▸ Assignment: Find the line below that contains "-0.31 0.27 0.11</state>". Transcribe it and every line after it exactly, adding nothing.

──────── Source material ────────

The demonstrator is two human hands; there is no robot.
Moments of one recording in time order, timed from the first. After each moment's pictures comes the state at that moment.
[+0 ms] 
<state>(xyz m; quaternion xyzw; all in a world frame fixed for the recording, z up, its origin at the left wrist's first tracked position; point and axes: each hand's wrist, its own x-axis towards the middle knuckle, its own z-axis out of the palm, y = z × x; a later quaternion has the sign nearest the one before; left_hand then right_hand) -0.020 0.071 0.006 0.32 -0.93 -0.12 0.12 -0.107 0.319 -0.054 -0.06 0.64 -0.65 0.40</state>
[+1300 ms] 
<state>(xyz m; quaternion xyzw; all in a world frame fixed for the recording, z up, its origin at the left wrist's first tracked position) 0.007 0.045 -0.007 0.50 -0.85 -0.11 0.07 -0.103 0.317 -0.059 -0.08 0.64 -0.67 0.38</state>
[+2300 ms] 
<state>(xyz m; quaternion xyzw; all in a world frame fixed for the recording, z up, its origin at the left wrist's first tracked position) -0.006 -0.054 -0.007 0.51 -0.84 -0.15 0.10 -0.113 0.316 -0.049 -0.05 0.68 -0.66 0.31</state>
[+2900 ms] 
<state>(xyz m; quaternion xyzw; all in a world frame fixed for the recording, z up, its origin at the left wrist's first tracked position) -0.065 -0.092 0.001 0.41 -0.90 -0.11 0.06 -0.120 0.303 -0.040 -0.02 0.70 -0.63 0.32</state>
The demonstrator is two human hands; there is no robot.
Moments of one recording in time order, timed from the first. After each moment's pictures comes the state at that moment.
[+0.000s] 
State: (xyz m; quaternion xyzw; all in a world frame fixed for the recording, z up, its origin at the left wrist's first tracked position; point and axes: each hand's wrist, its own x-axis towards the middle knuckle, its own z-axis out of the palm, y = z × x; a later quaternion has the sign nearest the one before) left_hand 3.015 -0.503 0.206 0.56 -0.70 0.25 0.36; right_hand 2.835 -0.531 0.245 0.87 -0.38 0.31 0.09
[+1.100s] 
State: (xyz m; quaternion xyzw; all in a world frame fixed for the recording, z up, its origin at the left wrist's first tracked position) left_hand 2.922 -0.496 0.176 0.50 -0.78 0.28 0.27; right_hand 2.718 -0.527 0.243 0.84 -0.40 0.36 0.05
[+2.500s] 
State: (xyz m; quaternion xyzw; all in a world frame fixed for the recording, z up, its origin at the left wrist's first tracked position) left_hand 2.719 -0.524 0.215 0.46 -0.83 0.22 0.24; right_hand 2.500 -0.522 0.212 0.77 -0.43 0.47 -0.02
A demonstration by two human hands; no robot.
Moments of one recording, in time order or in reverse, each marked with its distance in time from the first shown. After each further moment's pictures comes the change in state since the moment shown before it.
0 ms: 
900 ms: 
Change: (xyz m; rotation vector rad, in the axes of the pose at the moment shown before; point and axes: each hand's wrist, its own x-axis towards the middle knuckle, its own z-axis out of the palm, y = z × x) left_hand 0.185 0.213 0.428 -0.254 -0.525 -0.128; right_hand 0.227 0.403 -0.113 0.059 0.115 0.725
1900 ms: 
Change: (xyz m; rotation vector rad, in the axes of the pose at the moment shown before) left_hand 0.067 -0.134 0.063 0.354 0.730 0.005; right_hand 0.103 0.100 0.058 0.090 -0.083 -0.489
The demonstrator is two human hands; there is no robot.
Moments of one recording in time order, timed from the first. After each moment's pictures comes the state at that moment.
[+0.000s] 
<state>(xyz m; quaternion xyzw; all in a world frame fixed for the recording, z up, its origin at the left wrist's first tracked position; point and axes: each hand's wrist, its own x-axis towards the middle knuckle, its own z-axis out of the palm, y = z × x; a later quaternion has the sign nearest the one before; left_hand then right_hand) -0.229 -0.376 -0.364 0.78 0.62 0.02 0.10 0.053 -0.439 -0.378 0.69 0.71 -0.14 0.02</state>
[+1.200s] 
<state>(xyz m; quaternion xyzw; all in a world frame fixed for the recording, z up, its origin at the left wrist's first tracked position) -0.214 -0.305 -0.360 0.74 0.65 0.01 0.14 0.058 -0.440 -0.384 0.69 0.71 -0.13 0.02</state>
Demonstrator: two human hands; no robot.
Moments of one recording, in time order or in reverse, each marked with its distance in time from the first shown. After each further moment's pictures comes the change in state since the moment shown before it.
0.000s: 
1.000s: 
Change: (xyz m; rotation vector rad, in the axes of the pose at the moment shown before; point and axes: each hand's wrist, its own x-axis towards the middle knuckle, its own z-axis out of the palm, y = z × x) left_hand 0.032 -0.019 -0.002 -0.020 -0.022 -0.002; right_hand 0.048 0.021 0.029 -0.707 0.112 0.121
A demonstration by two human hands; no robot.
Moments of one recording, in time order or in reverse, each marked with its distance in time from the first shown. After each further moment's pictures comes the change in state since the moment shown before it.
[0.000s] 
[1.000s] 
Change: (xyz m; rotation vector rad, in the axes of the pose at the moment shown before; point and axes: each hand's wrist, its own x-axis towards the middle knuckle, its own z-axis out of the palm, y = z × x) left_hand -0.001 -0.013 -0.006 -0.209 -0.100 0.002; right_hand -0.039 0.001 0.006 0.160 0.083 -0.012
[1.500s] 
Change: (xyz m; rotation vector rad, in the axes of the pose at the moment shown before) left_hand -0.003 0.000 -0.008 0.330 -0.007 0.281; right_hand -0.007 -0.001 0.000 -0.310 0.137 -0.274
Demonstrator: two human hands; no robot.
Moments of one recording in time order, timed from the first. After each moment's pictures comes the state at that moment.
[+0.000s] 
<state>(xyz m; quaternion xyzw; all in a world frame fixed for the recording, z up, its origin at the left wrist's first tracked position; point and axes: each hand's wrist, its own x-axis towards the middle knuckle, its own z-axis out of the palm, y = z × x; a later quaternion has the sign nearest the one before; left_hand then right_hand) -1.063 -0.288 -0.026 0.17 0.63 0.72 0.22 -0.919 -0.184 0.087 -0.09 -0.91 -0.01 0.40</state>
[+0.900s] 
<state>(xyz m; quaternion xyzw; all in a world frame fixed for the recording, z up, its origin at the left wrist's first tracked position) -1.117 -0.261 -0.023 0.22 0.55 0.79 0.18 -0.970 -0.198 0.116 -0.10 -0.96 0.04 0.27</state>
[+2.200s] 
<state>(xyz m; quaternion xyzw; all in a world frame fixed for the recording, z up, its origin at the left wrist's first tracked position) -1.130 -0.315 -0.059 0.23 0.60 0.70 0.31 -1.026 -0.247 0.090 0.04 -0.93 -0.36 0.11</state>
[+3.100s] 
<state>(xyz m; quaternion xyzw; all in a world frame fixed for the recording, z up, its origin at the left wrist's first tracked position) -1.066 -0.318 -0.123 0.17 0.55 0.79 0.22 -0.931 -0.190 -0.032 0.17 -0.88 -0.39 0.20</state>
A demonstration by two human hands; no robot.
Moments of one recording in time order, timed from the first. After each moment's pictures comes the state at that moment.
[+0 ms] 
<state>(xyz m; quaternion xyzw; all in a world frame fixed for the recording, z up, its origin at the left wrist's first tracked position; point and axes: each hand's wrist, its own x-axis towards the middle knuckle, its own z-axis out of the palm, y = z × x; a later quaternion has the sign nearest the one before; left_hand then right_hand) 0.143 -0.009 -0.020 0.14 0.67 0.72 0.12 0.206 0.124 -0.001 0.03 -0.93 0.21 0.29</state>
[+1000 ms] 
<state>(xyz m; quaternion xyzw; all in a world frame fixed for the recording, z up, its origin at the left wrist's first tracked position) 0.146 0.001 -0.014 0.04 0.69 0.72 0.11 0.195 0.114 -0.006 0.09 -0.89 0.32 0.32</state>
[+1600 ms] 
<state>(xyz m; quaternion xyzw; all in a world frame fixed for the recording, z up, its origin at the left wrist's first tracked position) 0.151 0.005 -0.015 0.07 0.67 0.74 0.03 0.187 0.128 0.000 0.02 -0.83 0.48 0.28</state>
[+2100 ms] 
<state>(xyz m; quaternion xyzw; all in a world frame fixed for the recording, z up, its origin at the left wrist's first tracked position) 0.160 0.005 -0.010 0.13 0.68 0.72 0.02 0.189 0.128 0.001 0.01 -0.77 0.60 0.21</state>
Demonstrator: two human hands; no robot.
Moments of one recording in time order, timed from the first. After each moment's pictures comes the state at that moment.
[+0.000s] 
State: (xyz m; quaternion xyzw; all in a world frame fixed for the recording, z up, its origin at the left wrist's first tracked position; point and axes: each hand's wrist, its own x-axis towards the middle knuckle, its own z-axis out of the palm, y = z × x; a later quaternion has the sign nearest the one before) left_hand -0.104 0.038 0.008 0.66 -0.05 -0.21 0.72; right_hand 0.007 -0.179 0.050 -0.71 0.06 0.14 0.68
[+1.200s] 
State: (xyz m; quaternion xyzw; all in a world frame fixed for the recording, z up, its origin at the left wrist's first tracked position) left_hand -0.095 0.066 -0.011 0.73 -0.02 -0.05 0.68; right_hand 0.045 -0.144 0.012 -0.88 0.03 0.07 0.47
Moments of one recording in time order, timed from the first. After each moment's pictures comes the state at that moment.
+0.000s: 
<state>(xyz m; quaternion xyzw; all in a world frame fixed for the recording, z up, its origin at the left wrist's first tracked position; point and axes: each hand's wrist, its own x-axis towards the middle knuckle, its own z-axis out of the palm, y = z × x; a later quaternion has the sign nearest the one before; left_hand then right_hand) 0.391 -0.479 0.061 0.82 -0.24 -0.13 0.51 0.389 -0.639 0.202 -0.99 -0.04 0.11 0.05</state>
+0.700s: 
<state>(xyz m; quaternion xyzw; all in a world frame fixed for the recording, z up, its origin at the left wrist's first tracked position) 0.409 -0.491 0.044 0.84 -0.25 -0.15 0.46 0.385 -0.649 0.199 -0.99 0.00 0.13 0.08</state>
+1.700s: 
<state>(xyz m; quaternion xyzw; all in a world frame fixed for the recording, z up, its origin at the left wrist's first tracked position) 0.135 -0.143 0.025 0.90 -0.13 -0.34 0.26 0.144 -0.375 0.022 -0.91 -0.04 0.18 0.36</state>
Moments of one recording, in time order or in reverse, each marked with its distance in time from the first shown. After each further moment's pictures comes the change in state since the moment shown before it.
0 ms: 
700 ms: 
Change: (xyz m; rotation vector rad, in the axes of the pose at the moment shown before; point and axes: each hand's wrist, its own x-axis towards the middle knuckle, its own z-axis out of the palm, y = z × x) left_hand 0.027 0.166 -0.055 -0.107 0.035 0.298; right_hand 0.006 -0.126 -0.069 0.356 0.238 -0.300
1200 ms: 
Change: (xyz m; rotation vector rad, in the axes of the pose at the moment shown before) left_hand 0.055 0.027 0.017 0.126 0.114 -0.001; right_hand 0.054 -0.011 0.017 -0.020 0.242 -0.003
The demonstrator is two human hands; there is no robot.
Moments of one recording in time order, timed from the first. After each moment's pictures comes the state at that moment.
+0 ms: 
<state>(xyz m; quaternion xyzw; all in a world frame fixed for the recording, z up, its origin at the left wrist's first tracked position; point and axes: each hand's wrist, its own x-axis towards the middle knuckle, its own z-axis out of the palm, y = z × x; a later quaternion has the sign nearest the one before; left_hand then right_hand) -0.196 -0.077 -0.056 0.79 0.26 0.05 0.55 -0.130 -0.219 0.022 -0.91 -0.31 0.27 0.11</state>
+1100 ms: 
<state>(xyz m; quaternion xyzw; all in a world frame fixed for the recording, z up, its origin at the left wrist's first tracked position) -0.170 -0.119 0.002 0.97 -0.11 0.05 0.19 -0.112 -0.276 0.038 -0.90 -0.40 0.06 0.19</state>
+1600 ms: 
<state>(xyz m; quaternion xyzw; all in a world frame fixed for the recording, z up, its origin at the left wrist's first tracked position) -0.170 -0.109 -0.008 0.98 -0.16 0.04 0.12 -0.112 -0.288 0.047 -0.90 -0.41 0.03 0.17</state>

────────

▸ Answer box:
<state>(xyz m; quaternion xyzw; all in a world frame fixed for the recording, z up, its origin at the left wrist's first tracked position; point and axes: each hand's wrist, its own x-axis towards the middle knuckle, its own z-axis out of the palm, y = z × x; a later quaternion has the sign nearest the one before; left_hand then right_hand) -0.196 -0.077 -0.056 0.79 0.26 0.05 0.55 -0.130 -0.219 0.022 -0.91 -0.31 0.27 0.11</state>
+1100 ms: 
<state>(xyz m; quaternion xyzw; all in a world frame fixed for the recording, z up, its origin at the left wrist's first tracked position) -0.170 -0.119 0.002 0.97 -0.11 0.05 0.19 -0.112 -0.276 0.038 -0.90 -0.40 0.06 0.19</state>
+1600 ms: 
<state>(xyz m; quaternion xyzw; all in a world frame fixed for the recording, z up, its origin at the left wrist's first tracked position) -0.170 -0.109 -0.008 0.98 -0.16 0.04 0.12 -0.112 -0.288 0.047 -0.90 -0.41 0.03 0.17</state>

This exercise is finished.